My Kind of Spy Scandal
Tired of hearing about South Korean officials leaking our secrets and technology, or about North Korean agents gradually pulling a smothering blanket of juche over the South? Had enough Robert Kim already? Take heart. The bad guys have troubles of their own:
For years, Ambassador Li Bin was China’s go-to diplomat for the tense Korean Peninsula. After studies in North Korea, Li had served several tours in the Chinese embassies in Pyongyang and Seoul. Fluent in Korean and gregarious in nature, he also struck up an unusually personal relationship with Kim Jong Il, the secretive North Korean leader.
It turns out, according to knowledgeable Chinese officials, that Li was also a resource for the South Koreans, who exploited his insider knowledge about Kim and the closed-door North Korean government. During a tour as China’s ambassador to Seoul from 2001 to 2005, the officials said, Li regularly provided the South Koreans with information on Kim, the North and China-North Korea relations. [Washington Post]

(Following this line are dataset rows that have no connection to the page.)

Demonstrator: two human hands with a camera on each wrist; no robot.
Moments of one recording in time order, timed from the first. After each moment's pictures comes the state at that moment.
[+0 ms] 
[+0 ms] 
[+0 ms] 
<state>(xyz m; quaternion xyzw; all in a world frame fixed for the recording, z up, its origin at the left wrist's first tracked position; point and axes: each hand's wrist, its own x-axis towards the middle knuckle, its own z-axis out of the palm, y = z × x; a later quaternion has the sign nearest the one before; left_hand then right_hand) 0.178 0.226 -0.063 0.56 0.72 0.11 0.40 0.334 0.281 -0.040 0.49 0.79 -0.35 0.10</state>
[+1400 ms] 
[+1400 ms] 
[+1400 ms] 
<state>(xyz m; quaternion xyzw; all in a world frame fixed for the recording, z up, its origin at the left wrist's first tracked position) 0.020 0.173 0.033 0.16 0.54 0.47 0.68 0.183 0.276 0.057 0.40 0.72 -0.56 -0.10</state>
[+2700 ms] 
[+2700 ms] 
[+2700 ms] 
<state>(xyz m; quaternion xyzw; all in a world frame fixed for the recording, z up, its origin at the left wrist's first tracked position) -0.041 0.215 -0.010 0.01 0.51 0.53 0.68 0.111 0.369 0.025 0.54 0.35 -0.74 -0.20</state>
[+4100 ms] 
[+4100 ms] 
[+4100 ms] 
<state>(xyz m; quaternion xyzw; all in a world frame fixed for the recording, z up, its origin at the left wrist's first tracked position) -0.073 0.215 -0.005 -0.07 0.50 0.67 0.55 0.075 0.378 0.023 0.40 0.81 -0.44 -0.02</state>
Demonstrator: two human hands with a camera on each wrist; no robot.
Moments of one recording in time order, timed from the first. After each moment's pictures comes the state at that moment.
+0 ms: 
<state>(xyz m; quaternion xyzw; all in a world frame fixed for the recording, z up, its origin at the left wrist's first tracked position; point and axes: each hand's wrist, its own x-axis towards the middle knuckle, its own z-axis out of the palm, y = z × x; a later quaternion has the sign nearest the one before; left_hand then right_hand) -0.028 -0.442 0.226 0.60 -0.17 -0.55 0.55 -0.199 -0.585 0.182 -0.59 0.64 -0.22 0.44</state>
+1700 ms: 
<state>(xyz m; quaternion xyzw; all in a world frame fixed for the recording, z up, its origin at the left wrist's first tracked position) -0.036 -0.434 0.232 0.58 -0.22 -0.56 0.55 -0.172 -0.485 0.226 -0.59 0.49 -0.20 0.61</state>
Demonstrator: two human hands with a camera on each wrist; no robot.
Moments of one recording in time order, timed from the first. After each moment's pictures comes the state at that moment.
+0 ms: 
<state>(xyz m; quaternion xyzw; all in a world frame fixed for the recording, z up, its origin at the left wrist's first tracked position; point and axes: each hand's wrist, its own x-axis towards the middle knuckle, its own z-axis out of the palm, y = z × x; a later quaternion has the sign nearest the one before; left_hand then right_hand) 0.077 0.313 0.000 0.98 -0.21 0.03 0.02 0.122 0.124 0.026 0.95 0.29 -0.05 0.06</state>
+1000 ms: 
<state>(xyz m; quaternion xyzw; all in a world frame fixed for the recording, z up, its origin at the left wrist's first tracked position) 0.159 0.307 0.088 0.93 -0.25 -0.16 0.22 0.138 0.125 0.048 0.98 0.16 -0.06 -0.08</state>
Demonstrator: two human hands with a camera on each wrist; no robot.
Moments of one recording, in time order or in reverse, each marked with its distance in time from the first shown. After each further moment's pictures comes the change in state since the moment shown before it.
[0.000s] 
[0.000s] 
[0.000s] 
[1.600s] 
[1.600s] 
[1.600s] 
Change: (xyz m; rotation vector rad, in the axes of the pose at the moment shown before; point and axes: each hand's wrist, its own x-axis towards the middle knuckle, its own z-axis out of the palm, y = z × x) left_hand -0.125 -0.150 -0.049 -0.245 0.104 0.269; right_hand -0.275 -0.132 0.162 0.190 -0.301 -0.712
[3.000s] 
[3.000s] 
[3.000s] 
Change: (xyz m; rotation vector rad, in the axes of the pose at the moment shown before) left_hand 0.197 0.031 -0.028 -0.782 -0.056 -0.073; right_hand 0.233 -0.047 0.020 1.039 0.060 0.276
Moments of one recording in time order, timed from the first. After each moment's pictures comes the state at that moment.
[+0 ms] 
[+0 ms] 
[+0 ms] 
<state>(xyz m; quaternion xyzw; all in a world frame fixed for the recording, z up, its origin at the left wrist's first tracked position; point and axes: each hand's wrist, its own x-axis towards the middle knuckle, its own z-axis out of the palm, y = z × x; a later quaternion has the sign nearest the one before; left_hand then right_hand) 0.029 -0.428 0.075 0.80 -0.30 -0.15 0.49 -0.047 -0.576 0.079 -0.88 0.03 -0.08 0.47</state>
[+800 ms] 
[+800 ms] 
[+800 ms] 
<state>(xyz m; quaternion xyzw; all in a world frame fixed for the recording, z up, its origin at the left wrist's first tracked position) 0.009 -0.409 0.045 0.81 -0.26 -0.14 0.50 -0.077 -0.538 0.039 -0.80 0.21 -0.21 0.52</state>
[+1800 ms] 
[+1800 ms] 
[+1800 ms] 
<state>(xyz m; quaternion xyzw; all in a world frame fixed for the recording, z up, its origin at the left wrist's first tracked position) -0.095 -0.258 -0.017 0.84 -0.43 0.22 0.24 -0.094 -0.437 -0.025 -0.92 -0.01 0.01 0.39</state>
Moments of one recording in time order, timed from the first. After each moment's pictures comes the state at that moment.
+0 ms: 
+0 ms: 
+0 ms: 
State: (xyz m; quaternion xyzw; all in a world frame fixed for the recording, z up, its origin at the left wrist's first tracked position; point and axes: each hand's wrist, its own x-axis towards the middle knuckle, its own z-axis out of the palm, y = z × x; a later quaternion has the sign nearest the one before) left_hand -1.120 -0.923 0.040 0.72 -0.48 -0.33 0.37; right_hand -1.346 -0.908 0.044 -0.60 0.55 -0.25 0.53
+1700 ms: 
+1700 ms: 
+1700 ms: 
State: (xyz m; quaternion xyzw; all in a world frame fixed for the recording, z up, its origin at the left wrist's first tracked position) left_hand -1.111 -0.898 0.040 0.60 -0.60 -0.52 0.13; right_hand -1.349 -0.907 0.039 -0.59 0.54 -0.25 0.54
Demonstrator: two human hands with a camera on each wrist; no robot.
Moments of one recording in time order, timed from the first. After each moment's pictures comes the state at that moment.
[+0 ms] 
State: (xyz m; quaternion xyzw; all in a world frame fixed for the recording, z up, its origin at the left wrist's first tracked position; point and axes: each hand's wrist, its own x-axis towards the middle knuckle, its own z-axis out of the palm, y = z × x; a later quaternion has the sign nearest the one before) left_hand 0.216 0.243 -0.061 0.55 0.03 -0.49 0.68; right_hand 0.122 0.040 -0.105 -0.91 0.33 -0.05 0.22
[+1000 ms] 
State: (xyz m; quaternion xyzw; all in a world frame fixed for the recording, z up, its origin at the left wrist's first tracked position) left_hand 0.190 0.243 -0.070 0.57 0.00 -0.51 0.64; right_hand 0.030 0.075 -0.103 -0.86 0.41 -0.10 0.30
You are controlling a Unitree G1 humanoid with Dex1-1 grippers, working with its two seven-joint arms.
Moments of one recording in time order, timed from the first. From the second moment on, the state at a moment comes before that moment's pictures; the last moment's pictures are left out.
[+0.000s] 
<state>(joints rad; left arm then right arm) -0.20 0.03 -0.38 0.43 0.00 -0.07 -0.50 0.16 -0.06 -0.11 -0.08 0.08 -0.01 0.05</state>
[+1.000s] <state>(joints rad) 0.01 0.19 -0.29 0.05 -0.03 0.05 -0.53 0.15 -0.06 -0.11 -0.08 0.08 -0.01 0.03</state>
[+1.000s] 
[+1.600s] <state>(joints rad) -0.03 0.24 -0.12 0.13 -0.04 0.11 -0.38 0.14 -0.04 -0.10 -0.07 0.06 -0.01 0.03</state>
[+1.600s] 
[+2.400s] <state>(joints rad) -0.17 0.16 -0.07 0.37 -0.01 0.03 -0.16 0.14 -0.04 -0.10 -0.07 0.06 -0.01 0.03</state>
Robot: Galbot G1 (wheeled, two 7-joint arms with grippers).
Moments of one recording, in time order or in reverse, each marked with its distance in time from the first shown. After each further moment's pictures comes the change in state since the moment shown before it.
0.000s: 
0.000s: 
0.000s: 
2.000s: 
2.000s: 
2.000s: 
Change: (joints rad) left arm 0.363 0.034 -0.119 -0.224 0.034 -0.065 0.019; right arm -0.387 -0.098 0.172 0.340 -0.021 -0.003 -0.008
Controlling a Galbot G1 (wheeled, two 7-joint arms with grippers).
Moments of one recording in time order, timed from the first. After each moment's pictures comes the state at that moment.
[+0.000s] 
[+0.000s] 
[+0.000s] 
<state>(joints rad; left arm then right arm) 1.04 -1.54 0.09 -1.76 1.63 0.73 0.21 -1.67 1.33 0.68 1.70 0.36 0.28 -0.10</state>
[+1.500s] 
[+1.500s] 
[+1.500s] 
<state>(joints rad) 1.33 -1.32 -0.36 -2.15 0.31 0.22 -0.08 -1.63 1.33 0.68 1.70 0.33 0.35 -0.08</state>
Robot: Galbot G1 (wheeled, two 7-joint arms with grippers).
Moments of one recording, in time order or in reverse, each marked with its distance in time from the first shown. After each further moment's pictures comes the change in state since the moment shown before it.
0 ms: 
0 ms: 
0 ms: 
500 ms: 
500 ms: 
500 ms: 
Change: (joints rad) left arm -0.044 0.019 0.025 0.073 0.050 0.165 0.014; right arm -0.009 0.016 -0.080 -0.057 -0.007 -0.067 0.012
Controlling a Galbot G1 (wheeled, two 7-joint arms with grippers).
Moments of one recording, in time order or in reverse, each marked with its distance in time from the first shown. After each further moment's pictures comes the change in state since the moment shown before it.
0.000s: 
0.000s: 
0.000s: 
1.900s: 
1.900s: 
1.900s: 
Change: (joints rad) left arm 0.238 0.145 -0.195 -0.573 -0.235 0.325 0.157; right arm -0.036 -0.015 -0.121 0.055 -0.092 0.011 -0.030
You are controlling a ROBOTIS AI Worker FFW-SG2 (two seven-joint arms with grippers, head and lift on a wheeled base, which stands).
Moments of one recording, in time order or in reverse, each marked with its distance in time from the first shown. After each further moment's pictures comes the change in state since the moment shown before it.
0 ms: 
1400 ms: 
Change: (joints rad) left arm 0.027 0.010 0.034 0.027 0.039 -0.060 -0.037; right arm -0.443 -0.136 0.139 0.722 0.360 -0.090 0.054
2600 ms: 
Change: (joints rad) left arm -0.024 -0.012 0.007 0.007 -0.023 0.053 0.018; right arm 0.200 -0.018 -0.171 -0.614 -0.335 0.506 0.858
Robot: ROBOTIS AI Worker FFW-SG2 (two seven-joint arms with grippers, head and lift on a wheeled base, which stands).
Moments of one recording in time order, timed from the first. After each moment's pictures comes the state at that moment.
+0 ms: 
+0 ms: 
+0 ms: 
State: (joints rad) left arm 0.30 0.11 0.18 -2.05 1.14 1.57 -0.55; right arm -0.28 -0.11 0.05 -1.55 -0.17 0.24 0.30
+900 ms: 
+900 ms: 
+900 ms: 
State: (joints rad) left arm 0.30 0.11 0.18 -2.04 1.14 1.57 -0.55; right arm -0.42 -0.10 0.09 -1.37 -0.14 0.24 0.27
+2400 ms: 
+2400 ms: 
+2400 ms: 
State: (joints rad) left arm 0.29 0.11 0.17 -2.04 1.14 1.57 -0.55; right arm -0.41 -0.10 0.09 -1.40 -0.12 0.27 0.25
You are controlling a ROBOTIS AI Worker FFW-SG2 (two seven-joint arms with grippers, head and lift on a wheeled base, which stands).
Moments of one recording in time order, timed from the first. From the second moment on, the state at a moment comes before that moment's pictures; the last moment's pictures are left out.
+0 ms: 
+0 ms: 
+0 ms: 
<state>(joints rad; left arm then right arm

I’m so used to seeing the South Koreans end up on the losing side of the Great Infiltration Game that I’m tempted to suspect that Li could have been a double agent, feeding the South Koreans the kind of prosaic estimates they’re so ready to hear. Lee’s leaks sound valuable, although it’s questionable whether we capitalized on them fully:
They included a sustained supply of information on Chinese and North Korean diplomatic exchanges, the officials said, as well as gleanings from Li’s personal contacts with Kim. These tidbits were current, they added, because Li had served as Kim’s escort and interpreter during recent visits to China and again had a chance to observe the North Korean leader up close. Li’s leaks were provided to U.S. as well as South Korean officials, the Chinese sources said.
In the end, it was Lee’s love of one particular South Korean custom — drinking himself into a verbose stupor — that did him in. At the moment, he’s warehoused at a think tank while his fate is determined, but Chinese authorities are not famous for being understanding about such things. You can read more about Li Bin here.
See also:
* Agreed Framework 2 Updates. Now that North Korea has “shut down” Yongbyon and allowed U.S. inspectors pretty much full access of the facility by all accounts, the State Department is saying that we’re ready to ship the first 50,000 tons of fuel oil to North Korea, out of a projected total of 950,000 tons when the agreement is fully fulfilled. Before you read on, plant yourself fully in a stable chair, because I think that’s exactly what we should do. Read the agreement and what we said we’d do during the “Initial Phase.” Yes, all of those deadlines are long gone. Yes, the agreement itself is a bad agreement. But it’s an agreement we signed, and North Korea has met those initial conditions, meaning we’re obliged to do what we (should never have) promised to do. The test ought to be the next phase, when North Korea has to fully disclose its nuclear weapons and programs. Far better that the failure point be North Korea’s failure to abide by its commitments than ours.
* Summit Updates. At first, I was dismayed that Roh Moo Hyun said he wouldn’t talk nukes with Kim Jong Il during the next summit. But on second thought, what value to you really think a private discussion between those two individuals would really add to the diplomatic process? My new view: the less they talk about, the better. Here’s a case in point. South Korean officials are admitting their readiness to transform a hotly disputed area of rich fishing waters in the Yellow Sea — still of undetermined size — from South Korean territory to a neutral “peace park.” You will recall that six South Korean sailors died defending that stretch of water not so long ago. It’s nothing less than a national betrayal for Roh to be openly discussing moving back the very borders of his country just two months before the end of his term. Although there’s no apparent reward for Roh’s country, Roh stands to receive a handful of votes on the extreme end of the political spectrum. With that kind of dubious bargaining, I certainly see no good and much bad coming from this summit.
* I recently added an RSS for North Korea’s official news service to my news reader tab just for giggles and the occasional grain of insight. In this missive, North Korea and the Union of Rogue States Undocumented Centrifuge Owners’ Club, sorry, Non-Aligned Movement denounce human rights. Next up: Christmas, springtime, mini skirts, and puppies (and Jews, of course).
* Circuses Before Bread. A new movie is good news for fans of North Korean cinema, although I suspect North Koreans will be both better entertained and more effectively propagandized by staying home and watching “The Host” on their VCR’s. I have to think that if I were a North Korean, my apetite for frivolous things would be inexhaustable.
* Burma Watch. The generals have launched a brutal crackdown against those who took part in a recent wave of anti-government protests.